---------- PROVIDED ENTRIES ----------

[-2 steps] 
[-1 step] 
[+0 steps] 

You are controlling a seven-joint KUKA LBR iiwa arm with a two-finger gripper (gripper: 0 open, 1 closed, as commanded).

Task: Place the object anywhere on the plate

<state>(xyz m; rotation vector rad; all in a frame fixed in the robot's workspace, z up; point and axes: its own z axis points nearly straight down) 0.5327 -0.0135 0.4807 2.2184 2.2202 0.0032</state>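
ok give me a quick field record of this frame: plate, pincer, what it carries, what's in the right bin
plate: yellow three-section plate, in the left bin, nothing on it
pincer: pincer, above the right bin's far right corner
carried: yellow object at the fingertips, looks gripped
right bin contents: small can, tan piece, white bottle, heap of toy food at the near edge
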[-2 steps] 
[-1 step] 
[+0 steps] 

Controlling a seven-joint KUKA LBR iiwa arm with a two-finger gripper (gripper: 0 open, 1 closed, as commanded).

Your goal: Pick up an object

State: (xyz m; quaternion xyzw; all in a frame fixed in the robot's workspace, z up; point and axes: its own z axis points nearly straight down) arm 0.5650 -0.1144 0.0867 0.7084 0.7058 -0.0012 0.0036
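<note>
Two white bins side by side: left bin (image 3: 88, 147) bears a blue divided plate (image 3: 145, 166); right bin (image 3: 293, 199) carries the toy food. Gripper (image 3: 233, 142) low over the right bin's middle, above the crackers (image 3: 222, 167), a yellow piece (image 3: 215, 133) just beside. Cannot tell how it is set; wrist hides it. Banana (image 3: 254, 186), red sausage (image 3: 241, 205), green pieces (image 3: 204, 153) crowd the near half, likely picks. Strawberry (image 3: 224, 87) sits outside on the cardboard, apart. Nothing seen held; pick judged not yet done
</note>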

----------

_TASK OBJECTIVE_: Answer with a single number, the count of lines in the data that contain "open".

_FINAL ANSWER_: 2